7 Days of AI Platform Engineering — Milind Dethe — primary source for this research
Day 1: Why AI Workloads Are Different
Day 2: GPU Discovery in Kubernetes
Day 3: GPU Utilization & Resource Fragmentation
Day 4: AI Workload Scheduling
Day 5: Ray — Distributed Compute
Day 6: vLLM — Efficient LLM Serving
Day 7: The Full AI Platform Stack
Kubernetes Device Plugins — official documentation on extending K8s for hardware accelerators
NVIDIA MIG User Guide — Multi-Instance GPU partitioning
Run:ai GPU Time-Slicing — advanced GPU time-slicing modes
Ray Cluster Key Concepts — head node, worker nodes, autoscaling
Ray on Kubernetes — KubeRay deployment patterns
vLLM — high-throughput LLM serving engine
PagedAttention Paper (arXiv:2309.06180) — memory-efficient attention for LLM serving
KV Caching Explained — Hugging Face — visual guide to KV cache mechanics

Questions¶

How will disaggregated prefill/decode architectures (NVIDIA Dynamo, llm-d) change the platform layer?
What is the practical cost comparison between MIG partitioning vs time-slicing vs dedicated GPU allocation for inference workloads?
How do Volcano and Kueue compare for production gang scheduling, and when should each be used?

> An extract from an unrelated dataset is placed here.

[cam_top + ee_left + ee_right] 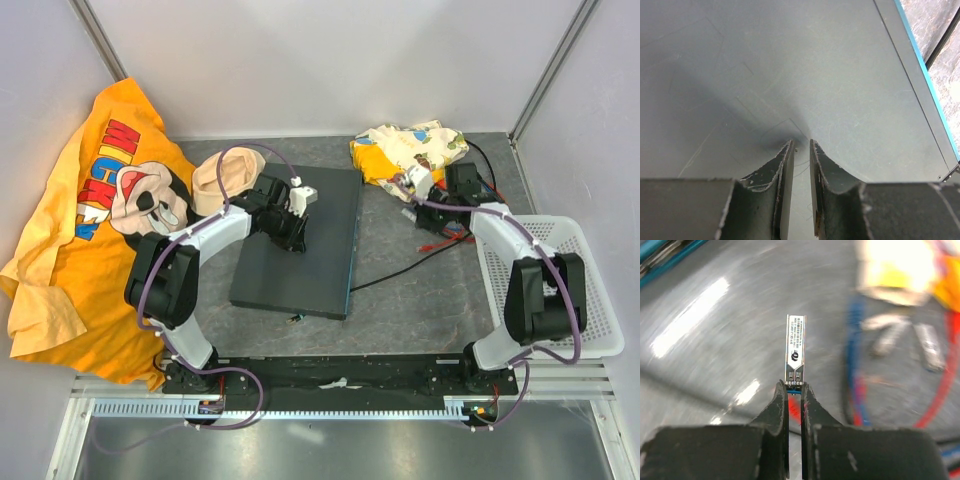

Will Ray become the default distributed compute layer for all AI platforms, or will Kubernetes-native solutions catch up?
How should platform teams approach GPU capacity planning when model sizes and inference patterns change rapidly?
What monitoring signals beyond standard latency/throughput are essential for GPU-intensive workloads (GPU memory fragmentation, SM utilization, NVLink bandwidth)?